生駒的嘴角都僵住了,眼前這個男人渾身散發出一股危險的氣息,即便男人此時渾身傷痕累累,還斷了一條胳膊,但是生駒確信隻要這個男人想,完全可以短時間內殺死自己。

“勇鬥哥,你的眼神挺嚇人的,嗬,嗬嗬。”

生駒全身的汗毛倒立,冷汗布滿了額頭,心裏緊張無比,導致說話的聲音都有點打顫。

“哦?你不會以為我想...”秦朝言聲調壓低,一字一頓地說出三個字“殺、你、吧?”

“哢嚓~”

零件散亂一地,生駒一把端起桌上的貫筒,之前說需要10分鍾才可以調試裝好的配件瞬間組裝完成,一顆噴流彈快速裝填完畢,整個動作行雲流水,非常熟稔,前後不超過5秒鍾。

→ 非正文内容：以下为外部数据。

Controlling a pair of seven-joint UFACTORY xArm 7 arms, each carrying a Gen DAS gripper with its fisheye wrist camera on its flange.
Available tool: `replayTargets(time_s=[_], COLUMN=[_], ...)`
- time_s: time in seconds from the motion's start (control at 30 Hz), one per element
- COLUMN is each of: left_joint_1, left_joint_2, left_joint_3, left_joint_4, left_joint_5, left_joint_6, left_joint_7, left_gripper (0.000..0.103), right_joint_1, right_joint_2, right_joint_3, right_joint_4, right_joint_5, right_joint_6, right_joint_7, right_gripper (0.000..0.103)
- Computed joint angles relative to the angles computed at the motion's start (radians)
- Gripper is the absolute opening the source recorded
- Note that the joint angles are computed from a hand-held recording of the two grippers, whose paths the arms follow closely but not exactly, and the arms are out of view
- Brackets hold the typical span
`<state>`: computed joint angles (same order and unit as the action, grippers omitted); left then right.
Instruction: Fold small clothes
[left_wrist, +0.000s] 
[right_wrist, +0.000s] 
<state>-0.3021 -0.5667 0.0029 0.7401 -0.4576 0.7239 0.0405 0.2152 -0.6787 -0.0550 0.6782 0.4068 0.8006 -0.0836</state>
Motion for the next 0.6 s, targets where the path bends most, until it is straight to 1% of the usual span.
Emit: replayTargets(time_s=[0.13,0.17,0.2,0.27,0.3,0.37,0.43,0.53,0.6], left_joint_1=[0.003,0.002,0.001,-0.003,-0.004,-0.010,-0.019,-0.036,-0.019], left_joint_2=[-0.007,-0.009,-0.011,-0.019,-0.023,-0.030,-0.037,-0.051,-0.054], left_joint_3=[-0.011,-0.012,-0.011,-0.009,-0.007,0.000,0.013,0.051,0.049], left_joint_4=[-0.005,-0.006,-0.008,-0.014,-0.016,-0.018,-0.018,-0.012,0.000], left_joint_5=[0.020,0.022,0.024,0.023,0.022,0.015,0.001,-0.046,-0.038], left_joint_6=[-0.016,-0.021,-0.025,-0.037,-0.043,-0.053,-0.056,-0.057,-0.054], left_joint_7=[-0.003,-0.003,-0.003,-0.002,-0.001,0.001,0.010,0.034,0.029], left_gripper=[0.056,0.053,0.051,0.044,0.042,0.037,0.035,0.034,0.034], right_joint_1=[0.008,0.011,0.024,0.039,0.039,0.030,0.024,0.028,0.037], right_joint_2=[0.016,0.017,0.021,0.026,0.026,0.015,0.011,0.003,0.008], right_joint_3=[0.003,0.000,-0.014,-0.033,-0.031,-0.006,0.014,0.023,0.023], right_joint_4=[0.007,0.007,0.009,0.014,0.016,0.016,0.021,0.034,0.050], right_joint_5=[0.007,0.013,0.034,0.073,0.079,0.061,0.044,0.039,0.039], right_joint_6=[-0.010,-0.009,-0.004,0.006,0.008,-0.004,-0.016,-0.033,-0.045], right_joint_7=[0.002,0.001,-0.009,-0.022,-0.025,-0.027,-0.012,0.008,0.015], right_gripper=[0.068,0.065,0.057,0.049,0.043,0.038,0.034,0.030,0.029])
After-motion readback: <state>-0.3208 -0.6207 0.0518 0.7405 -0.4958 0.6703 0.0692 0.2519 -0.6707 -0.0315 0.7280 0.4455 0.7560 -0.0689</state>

“蒼士勇鬥,你的實力真的很強大,在牢裏我就知道自己無法戰勝你。”

“那是什麽給了你勇氣,居然敢把槍口對準我?梁靜茹嗎?”

“梁靜茹?”

生駒忽然愣了下神,被這莫名其妙的話幹擾到,露出了破綻。

戰鬥時不能露出破綻,即便是一絲也不可以,因為你的對手或許就會捕捉到這微乎其微的細小破綻,讓你付出性命的代價。

生駒不過是位17歲的少年,他的人生大部分時間內都是平淡如水,哪怕童年遭遇過卡巴內殺他全家這種悲慘遭遇,總得說起來仍隻是位普通少年。

眼前一花,秦朝言化作一頭獵豹,泰山壓頂將生駒撲倒在地,雙腳分別踩住少年的雙臂,左手卡住他的喉嚨,為了阻止少年動彈,還一屁股坐在了他的身上。

喉嚨被這鐵鉗般的手卡出,生駒覺得呼吸都很困難,雙腿不斷在空中亂蹬,想要將坐在自己身上的男人甩開。

“好大的力氣!”

他用上全力,可對方卻紋絲不動,牢牢地坐著。

四目相對,生駒的眼睛裏沒有了畏懼,取而代之的是憤怒、敵視。

“世界之子果然不是可以輕易馴服的角色。”

秦朝言麵無表情,看著生駒,明明已經被完全壓製,仍舊沒有放棄的念頭,這感覺,就像是......平頭哥。